Please transcribe each of the records exactly as given.

┄┄┄┄┄┄┄┄┄┄┄┄┄┄┄┄┄┄┄┄

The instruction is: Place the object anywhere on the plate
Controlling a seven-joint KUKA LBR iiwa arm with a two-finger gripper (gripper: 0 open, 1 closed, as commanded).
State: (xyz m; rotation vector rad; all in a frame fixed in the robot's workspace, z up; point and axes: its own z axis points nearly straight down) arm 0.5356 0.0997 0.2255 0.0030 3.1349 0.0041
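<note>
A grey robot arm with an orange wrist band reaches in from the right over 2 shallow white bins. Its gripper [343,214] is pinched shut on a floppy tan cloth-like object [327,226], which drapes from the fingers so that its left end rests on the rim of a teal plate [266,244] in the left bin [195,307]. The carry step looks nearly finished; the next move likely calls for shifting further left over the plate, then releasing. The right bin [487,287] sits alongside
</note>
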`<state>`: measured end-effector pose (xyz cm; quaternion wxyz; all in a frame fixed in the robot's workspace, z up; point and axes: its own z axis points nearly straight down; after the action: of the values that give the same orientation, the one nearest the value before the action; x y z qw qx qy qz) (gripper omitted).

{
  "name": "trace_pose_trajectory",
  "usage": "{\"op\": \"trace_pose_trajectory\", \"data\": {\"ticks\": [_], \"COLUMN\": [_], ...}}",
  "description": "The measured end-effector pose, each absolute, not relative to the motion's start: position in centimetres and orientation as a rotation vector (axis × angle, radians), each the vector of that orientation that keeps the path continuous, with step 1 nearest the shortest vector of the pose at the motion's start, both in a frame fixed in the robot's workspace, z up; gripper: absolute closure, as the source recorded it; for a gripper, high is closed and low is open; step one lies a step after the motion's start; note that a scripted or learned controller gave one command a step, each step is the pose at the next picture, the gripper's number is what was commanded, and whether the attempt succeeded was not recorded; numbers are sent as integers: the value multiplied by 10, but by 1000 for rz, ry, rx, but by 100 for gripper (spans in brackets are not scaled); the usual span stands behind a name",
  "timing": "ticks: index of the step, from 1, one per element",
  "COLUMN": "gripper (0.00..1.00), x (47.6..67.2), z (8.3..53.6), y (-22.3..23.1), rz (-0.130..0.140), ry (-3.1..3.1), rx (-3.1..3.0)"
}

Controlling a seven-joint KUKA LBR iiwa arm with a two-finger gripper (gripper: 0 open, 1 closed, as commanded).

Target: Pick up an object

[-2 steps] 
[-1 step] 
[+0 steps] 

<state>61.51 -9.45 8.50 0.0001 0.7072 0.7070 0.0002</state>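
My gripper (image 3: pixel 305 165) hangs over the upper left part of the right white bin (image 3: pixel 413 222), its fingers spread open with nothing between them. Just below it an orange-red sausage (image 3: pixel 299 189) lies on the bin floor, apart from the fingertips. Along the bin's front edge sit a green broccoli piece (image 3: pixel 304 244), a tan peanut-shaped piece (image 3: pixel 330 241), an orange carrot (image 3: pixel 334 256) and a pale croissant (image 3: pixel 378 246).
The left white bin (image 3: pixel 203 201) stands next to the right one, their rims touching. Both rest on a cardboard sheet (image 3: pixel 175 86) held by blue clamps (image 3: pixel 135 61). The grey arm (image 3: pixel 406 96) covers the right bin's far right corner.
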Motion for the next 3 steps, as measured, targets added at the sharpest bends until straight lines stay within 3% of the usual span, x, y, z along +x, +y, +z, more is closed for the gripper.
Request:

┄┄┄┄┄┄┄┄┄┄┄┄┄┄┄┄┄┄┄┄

#### [Exercise answer]
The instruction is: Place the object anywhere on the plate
Controlling a seven-joint KUKA LBR iiwa arm with a two-finger gripper (gripper: 0 open, 1 closed, as commanded).
State: (xyz m; rotation vector rad; all in a frame fixed in the robot's workspace, z up; point and axes: its own z axis points nearly straight down) arm 0.5356 0.0997 0.2255 0.0030 3.1349 0.0041
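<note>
A grey robot arm with an orange wrist band reaches in from the right over 2 shallow white bins. Its gripper [343,214] is pinched shut on a floppy tan cloth-like object [327,226], which drapes from the fingers so that its left end rests on the rim of a teal plate [266,244] in the left bin [195,307]. The carry step looks nearly finished; the next move likely calls for shifting further left over the plate, then releasing. The right bin [487,287] sits alongside
</note>
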`<state>`: measured end-effector pose (xyz cm; quaternion wxyz; all in a frame fixed in the robot's workspace, z up; point and axes: its own z axis points nearly straight down; after the action: of the values that give the same orientation, the one nearest the value before the action; x y z qw qx qy qz) (gripper omitted).

{
  "name": "trace_pose_trajectory",
  "usage": "{\"op\": \"trace_pose_trajectory\", \"data\": {\"ticks\": [_], \"COLUMN\": [_], ...}}",
  "description": "The measured end-effector pose, each absolute, not relative to the motion's start: position in centimetres and orientation as a rotation vector (axis × angle, radians), each the vector of that orientation that keeps the path continuous, with step 1 nearest the shortest vector of the pose at the motion's start, both in a frame fixed in the robot's workspace, z up; gripper: absolute closure, as the source recorded it; for a gripper, high is closed and low is open; step one lies a step after the motion's start; note that a scripted or learned controller gave one command a step, each step is the pose at the next picture, the gripper's number is what was commanded, and whether the attempt succeeded was not recorded; numbers are sent as integers: the value multiplied by 10, but by 1000 for rz, ry, rx, but by 100 for gripper (spans in brackets are not scaled); the usual span stands behind a name",
  "timing": "ticks: index of the step, from 1, one per element",
  "COLUMN": "gripper (0.00..1.00), x (47.6..67.2), z (8.3..53.6), y (-22.3..23.1), rz (-0.130..0.140), ry (-3.1..3.1), rx (-3.1..3.0)"
}

Controlling a seven-joint KUKA LBR iiwa arm with a two-finger gripper (gripper: 0 open, 1 closed, as commanded).

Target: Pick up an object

[-2 steps] 
[-1 step] 
[+0 steps] 

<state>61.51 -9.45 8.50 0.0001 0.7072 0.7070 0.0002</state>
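My gripper (image 3: pixel 305 165) hangs over the upper left part of the right white bin (image 3: pixel 413 222), its fingers spread open with nothing between them. Just below it an orange-red sausage (image 3: pixel 299 189) lies on the bin floor, apart from the fingertips. Along the bin's front edge sit a green broccoli piece (image 3: pixel 304 244), a tan peanut-shaped piece (image 3: pixel 330 241), an orange carrot (image 3: pixel 334 256) and a pale croissant (image 3: pixel 378 246).
The left white bin (image 3: pixel 203 201) stands next to the right one, their rims touching. Both rest on a cardboard sheet (image 3: pixel 175 86) held by blue clamps (image 3: pixel 135 61). The grey arm (image 3: pixel 406 96) covers the right bin's far right corner.
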Motion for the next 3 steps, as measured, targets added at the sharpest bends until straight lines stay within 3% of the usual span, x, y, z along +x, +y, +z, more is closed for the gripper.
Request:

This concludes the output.